[Work to be completed] Where a picture occurs in the data, omit it, and copy all remaining data exactly.

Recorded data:
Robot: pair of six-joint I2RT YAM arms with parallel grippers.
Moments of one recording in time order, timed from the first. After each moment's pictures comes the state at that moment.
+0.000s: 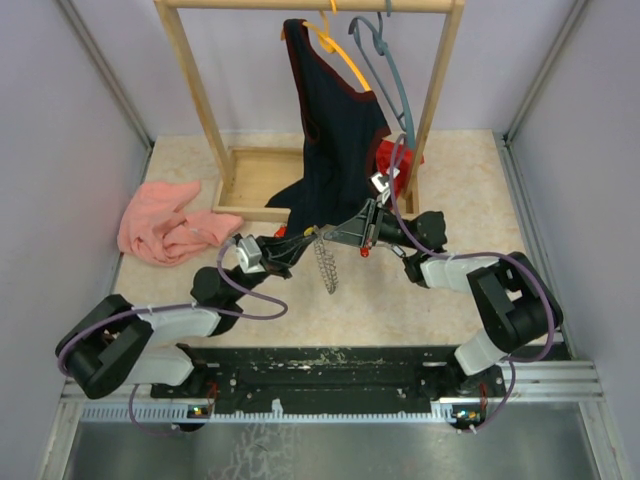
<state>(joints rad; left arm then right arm) -0.74 1.30 0.31 1.52 0.29 -0.06 0.44 1.54 0.61 1.33 -0.94 1.35</state>
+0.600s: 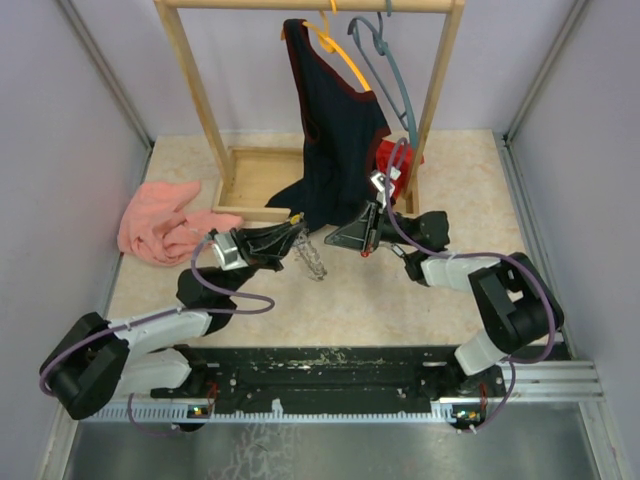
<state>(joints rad) -0.74 1.18 0.35 1.50 0.26 -0.15 0.44 1.53 0.63 1.38 -1.02 1.19</state>
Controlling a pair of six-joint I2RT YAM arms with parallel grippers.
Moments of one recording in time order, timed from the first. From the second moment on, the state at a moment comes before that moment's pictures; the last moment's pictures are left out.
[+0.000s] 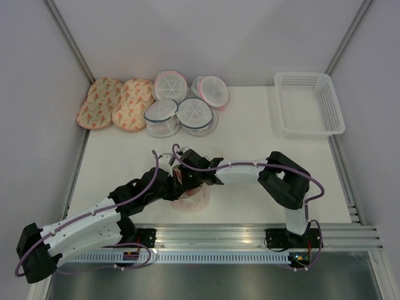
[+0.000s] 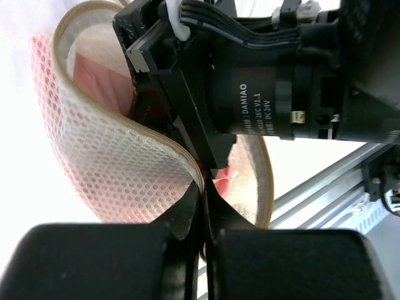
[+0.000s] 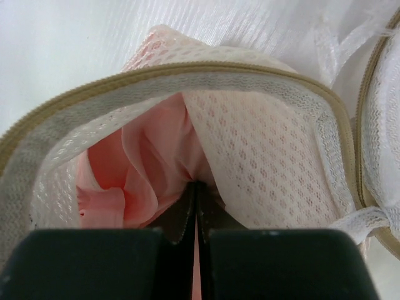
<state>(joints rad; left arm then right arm) -0.91 0.78 0.47 -0.35 -0.12 -0.71 1.03 1.94 1.18 -0.15 -0.06 0.63</state>
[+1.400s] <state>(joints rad) -0.91 0.84 0.47 -0.27 -0.13 -0.73 0.91 1.25 0.78 -0.06 -0.37 0.63</state>
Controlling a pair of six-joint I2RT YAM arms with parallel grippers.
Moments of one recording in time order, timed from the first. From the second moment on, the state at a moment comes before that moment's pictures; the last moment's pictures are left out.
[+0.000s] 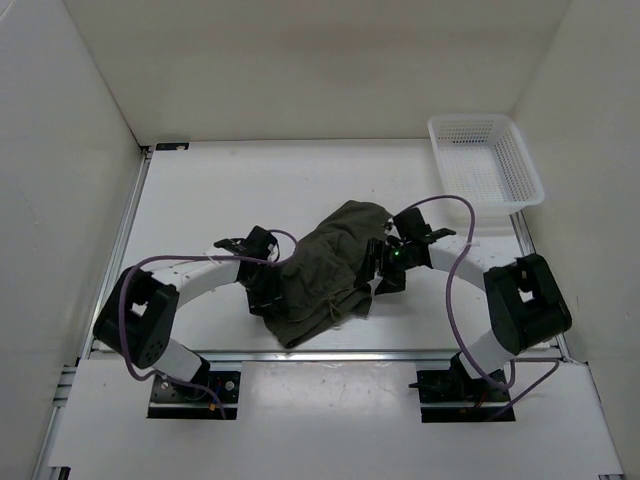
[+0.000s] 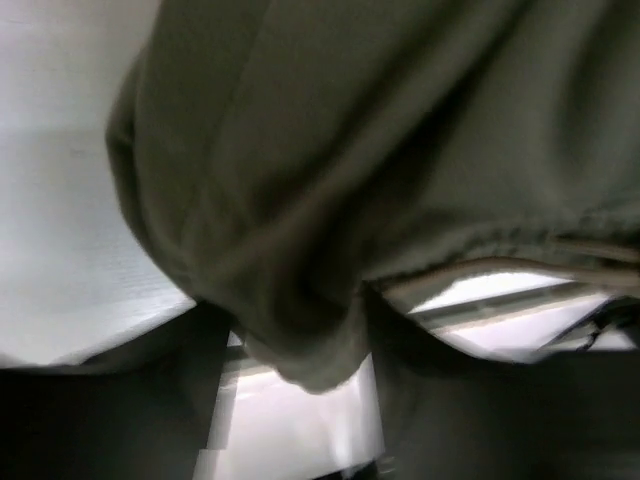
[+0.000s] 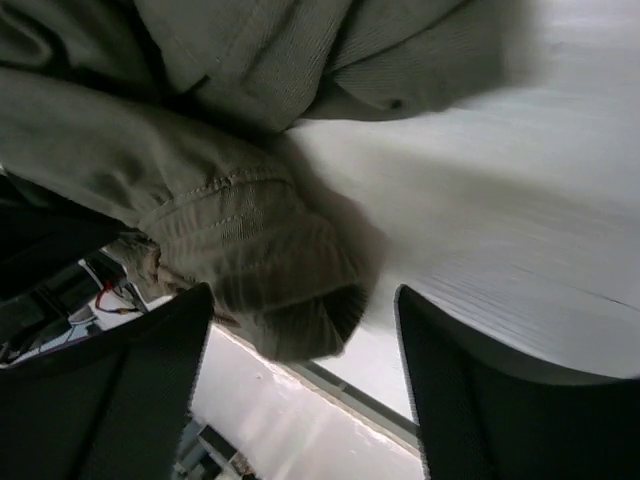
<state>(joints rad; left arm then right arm) -0.54 1.47 0.80 -0.68 0.25 -0.75 0.42 1.54 0.84 -0.45 -0.50 0.59</state>
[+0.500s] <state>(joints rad) -0.39 1.61 1.43 -0.90 0.14 -0.61 0.44 1.78 1.46 -0.59 -0.50 0.57</state>
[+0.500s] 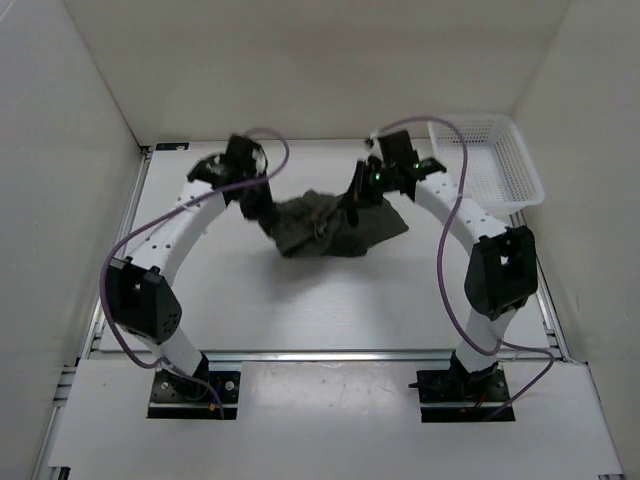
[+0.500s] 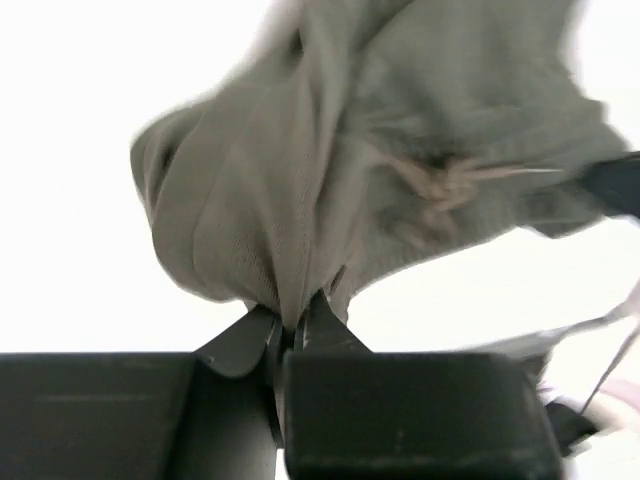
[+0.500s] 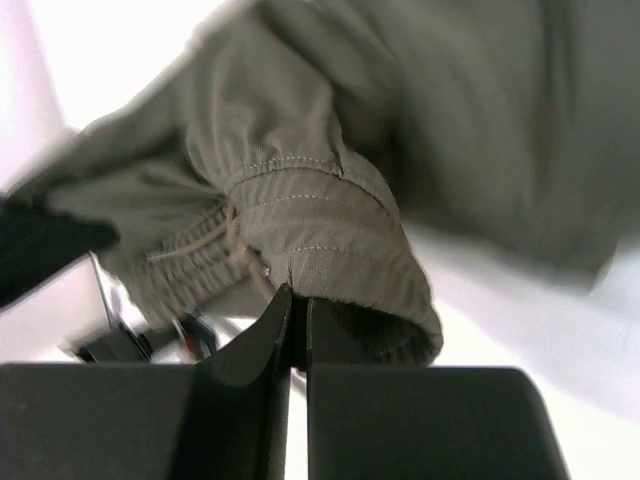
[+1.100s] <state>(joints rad) -0.53 1.27 1.62 -0.86 0.23 -0.60 0.32 1.59 1.90 -0.70 -0.24 0.39</state>
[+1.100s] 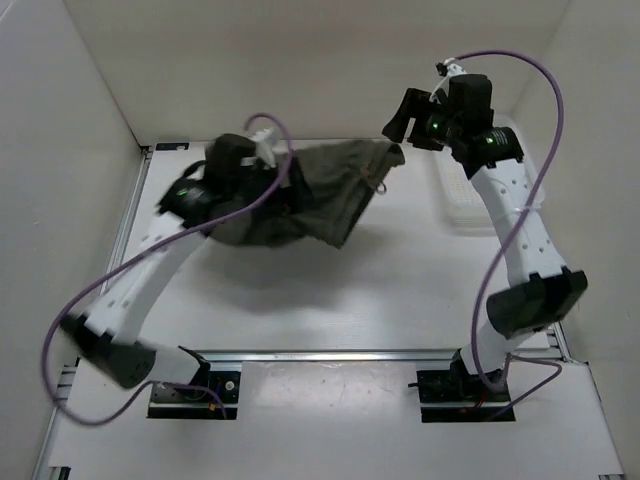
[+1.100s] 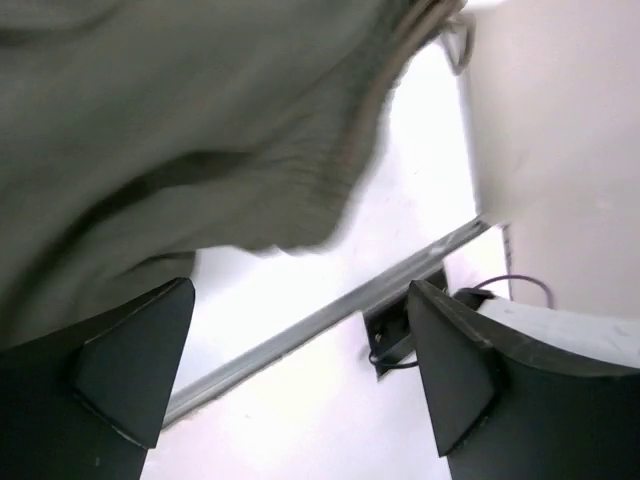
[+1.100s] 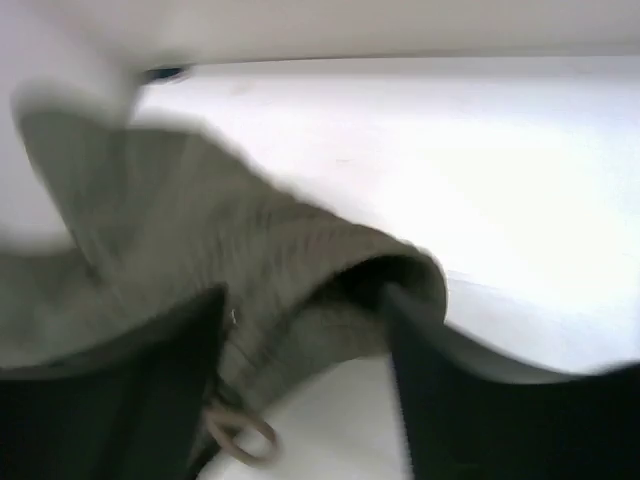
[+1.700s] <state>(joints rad) -0.18 1.43 1.32 -0.89 0.11 -0.61 0.23 1.26 0.89 -0.63 -0.26 0.53</state>
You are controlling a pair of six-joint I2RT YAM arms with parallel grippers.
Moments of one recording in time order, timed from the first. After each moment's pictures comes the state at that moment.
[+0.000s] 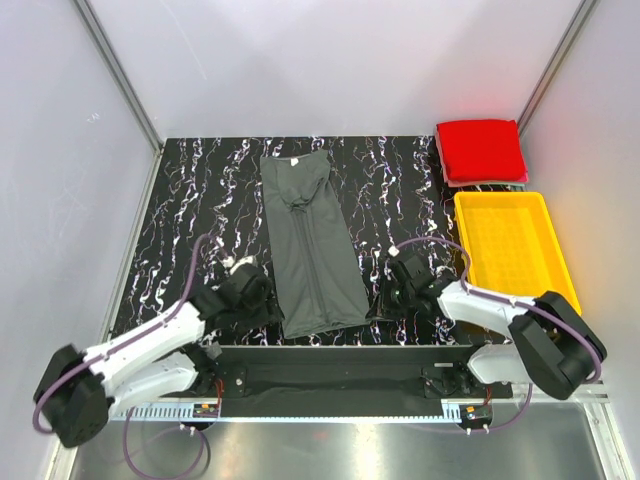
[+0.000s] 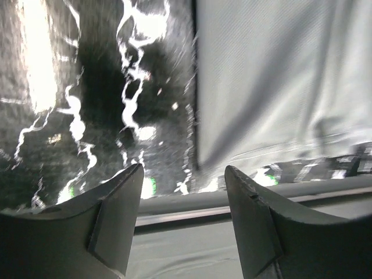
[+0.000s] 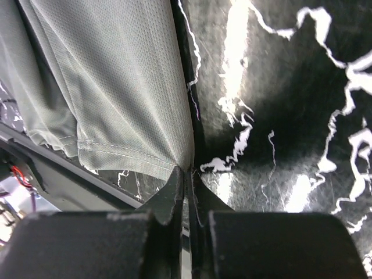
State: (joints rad) left arm -0.76 0.97 0.51 -0.65 -0.08 -0.98; right arm 0.65 1.32 0.49 -0.17 -0.27 0.79
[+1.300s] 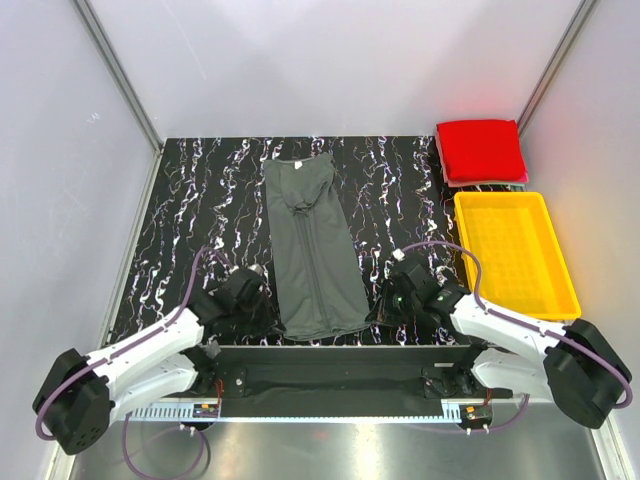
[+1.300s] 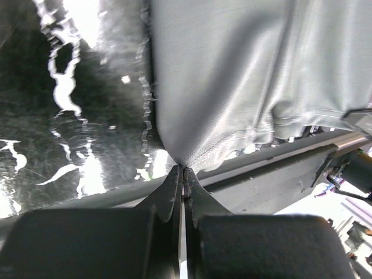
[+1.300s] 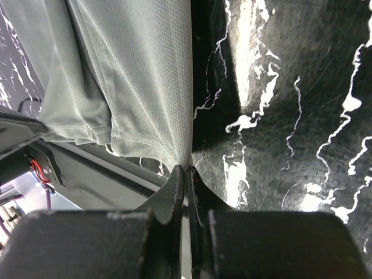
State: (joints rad) left arm -0.70 0.90 0.38 -0.49 0.19 -1.03; right arm 0.75 1.11 0.45 -0.26 -0.18 0.93
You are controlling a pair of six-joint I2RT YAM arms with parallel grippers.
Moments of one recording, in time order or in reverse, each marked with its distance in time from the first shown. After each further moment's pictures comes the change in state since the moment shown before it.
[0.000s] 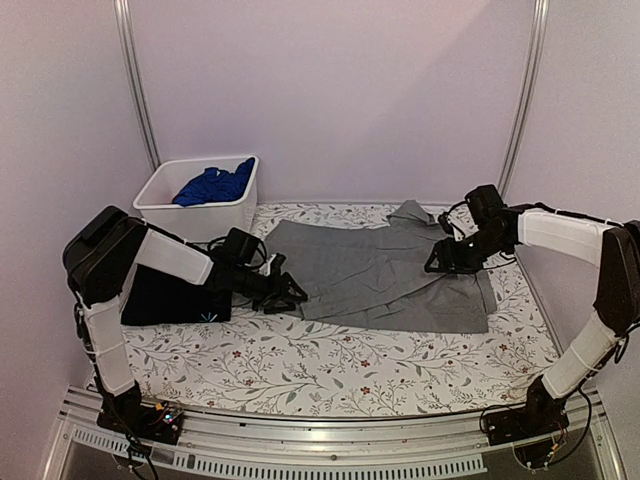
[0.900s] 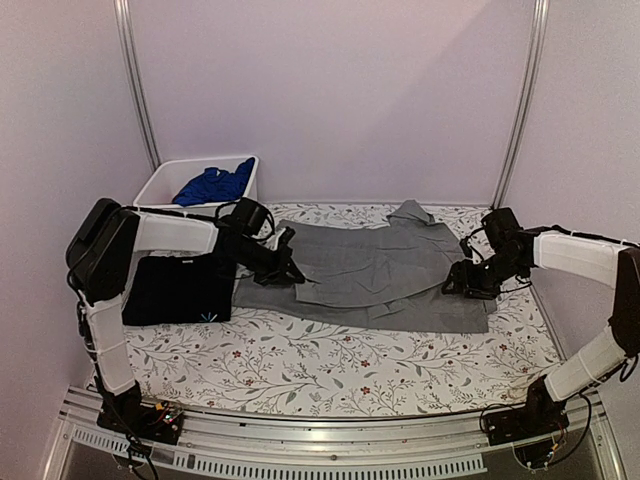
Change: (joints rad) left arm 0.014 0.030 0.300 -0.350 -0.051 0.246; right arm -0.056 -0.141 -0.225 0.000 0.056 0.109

[Task output]
Robot: pair of six-joint I2RT YAM arms with parallel grippers.
Moments of one recording in time order, timed from the first. After each moment's pictures comes the state at that moment.
+0.000s: 
<state>(joints rad; left arm then right arm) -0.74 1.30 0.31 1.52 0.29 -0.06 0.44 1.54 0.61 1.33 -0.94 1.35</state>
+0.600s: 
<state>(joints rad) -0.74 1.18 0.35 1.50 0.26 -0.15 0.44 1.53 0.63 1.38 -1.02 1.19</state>
Controlling a pair of six-joint I2RT YAM arms with parallel grippers.
Moments of one recording in time order, timed from the first. From the second moment on, the state at a moment comes before that moment's pictures; the last moment's pictures are left out.
[+0.000s] 
[+0.000s] 
[+0.000s] 
<state>(joints rad; left arm then right arm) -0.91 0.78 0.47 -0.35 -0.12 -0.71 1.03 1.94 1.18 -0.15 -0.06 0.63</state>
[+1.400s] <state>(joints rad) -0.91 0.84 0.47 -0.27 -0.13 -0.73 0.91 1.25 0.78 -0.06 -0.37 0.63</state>
Controlling a pair of six-joint I2RT YAM arms with parallel grippers.
Moments of one recording in time order, timed from the first. From the second moment on, the state at a moment comes before that moment's pictures; the last moment's pictures are left out.
[+0.000s] 
[+0.000s] 
[+0.000s] 
<state>(joints rad; left arm then right arm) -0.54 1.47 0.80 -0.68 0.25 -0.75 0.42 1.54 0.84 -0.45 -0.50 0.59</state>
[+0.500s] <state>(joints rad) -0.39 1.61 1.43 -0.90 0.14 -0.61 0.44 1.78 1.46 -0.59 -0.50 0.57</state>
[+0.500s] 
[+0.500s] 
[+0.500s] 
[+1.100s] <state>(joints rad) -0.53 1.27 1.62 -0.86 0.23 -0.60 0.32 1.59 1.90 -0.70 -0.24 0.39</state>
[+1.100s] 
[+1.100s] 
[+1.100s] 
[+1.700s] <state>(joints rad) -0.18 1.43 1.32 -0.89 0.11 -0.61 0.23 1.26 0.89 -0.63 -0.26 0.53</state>
You are controlling a pair of six-joint I2RT YAM arms with parallel grippers.
Moments of one recording in time order, timed from the first. After each moment's pictures comes the state at that moment.
[+0.000s] 
[+0.000s] 
[+0.000s] 
State: (joints rad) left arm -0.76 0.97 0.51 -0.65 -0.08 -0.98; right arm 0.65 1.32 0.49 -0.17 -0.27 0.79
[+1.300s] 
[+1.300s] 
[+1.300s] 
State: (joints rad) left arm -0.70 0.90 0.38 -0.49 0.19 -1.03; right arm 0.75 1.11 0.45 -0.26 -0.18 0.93
You are controlling a pair of six-joint I2RT YAM arms with parallel grippers.
Moments of one recording, in time order or in reverse, each marked with its distance in time from the first shown. After each further moment's pictures comes the change in state since the moment shown before it.
[0.000s] 
[0.900s] 
Change: (joints rad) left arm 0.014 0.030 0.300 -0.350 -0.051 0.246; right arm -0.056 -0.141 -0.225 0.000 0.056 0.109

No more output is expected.